Whenever he hiked, he created detailed trip reports based on the lengthy notes and hundreds of photos he took. He’d match the photos up with the map and share the information online.
Tarr plans to take some of the trips he reported on as a way to connect with her friend.
“I never got to go on those trips with him, but I feel like I can because he posted them and shared them,” she said.
Reading the hiking forum posts from people leaving tributes and memories of Jackson in the weeks after his death made her truly realize the reach he had. She’s still learning new things about him from these posts. He was so well-known on the forums, Tarr said he was kind of a celebrity in the forest, with star-struck hikers recognizing him from Reddit or adkforum.com.
Prestidge said it’s not as apparent at first to some, but Jackson was an incredible fighter. Not in a violent way, but in the sense that when he put his mind to something, he would work extremely hard, methodically and consistently to make sure it got done. He did not give up.
“He fought for his friends,” Prestidge said. “He would push to maintain a relationship. He would create opportunities for us to cultivate relationships. As a student, he really pushed to make sure his teachers got the most out of a student.”
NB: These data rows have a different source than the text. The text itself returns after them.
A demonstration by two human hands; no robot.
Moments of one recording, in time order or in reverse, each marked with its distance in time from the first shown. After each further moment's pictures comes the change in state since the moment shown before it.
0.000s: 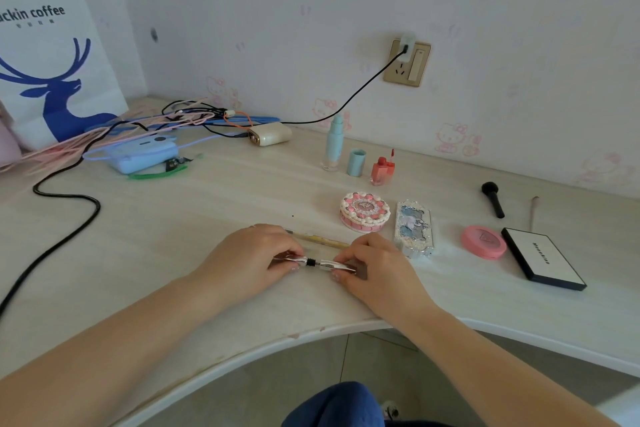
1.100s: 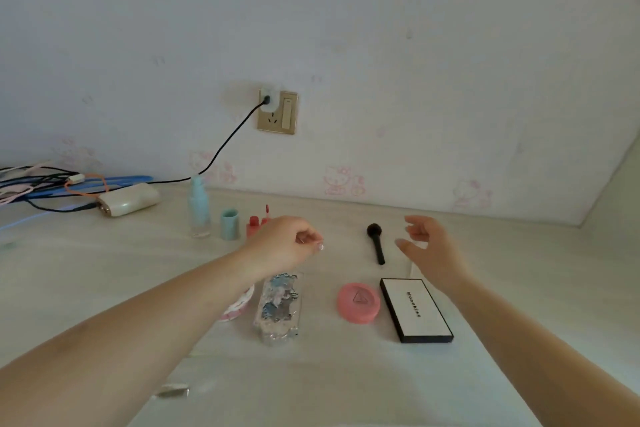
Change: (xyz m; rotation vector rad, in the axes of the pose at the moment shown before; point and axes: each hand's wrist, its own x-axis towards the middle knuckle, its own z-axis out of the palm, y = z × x) left_hand 0.239 0.120 0.067 -0.407 -0.104 -0.053; right_hand 0.022 0.210 -0.179 0.180 0.395 0.477
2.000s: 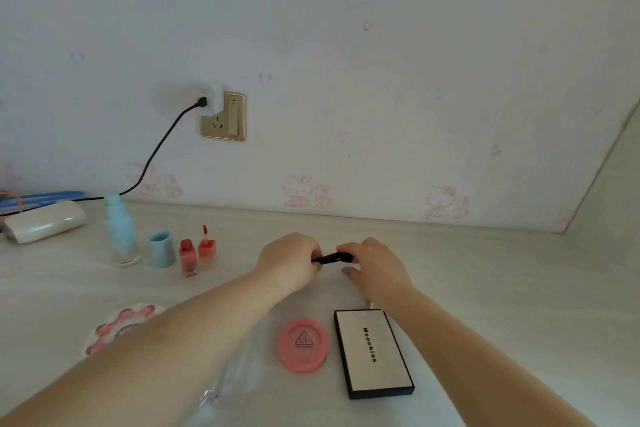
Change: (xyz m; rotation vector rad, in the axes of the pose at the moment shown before) left_hand 0.092 0.029 0.090 0.428 -0.026 -0.053; right_hand 0.059 0.041 0.026 -0.525 -0.260 -0.155
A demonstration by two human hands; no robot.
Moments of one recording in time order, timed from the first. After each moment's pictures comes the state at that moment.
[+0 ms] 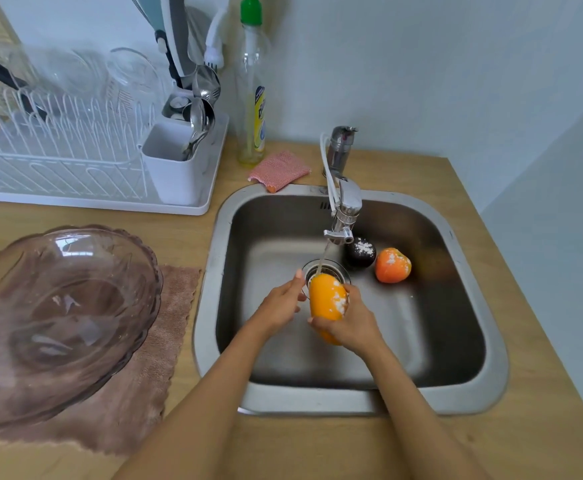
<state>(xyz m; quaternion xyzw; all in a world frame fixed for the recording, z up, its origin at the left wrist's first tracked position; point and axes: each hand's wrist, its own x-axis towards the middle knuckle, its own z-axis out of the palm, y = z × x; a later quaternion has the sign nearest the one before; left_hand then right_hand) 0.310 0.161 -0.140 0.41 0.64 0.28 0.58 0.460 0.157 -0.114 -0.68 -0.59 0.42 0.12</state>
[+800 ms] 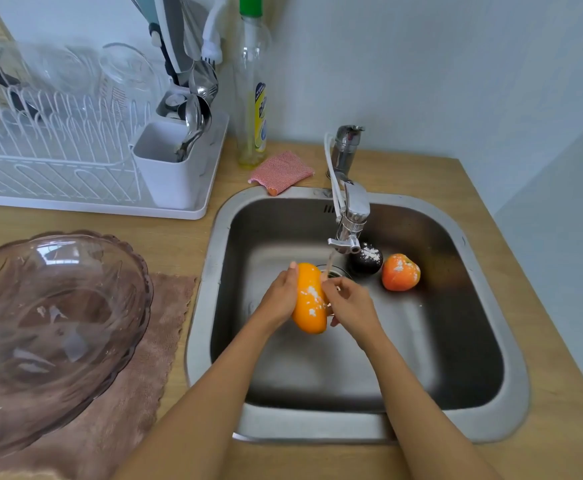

Prestidge also said Jackson was a thoughtful conservation and environmental advocate, thinking about what’s best environmentally for the collective of humanity into the future while recognizing the fights people in the past fought so they could have these experiences now.
“He fought and pushed and he did it in such a thoughtful, thought-provoking and loving way that you don’t really realize that he’s pushing for stuff, because it’s just what Jackson does,” Prestidge said. “He’s trying to make us grow and trying to help us learn.”
Jackson’s family asks that donations in his memory are made to the Adirondack Mountain Club’s Summit Stewardship Program at tinyurl.com/nnpacs5t.